» What you are asked to do: Transcribe the entire listing, keeping each word as it is.

————————

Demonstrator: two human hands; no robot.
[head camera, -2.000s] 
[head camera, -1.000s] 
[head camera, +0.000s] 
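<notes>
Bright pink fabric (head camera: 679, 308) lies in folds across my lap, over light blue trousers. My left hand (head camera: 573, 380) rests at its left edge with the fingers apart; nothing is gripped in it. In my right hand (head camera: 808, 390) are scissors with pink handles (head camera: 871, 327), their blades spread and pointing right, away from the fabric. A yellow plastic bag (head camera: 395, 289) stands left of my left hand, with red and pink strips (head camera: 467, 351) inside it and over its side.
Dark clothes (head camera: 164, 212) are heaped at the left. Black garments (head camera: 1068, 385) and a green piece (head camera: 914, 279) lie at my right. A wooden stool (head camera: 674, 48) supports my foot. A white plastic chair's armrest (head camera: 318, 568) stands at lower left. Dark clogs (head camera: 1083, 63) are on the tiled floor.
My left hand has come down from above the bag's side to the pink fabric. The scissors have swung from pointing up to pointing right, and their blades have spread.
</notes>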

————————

» Response to this task:
Demonstrator: two human hands; no robot.
[head camera, -2.000s] 
[head camera, -1.000s] 
[head camera, +0.000s] 
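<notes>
Bright pink fabric (head camera: 679, 308) lies in folds across my lap, over light blue trousers. My left hand (head camera: 573, 380) rests at its left edge with the fingers apart; nothing is gripped in it. In my right hand (head camera: 808, 390) are scissors with pink handles (head camera: 871, 327), their blades spread and pointing right, away from the fabric. A yellow plastic bag (head camera: 395, 289) stands left of my left hand, with red and pink strips (head camera: 467, 351) inside it and over its side.
Dark clothes (head camera: 164, 212) are heaped at the left. Black garments (head camera: 1068, 385) and a green piece (head camera: 914, 279) lie at my right. A wooden stool (head camera: 674, 48) supports my foot. A white plastic chair's armrest (head camera: 318, 568) stands at lower left. Dark clogs (head camera: 1083, 63) are on the tiled floor.
My left hand has come down from above the bag's side to the pink fabric. The scissors have swung from pointing up to pointing right, and their blades have spread.
</notes>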

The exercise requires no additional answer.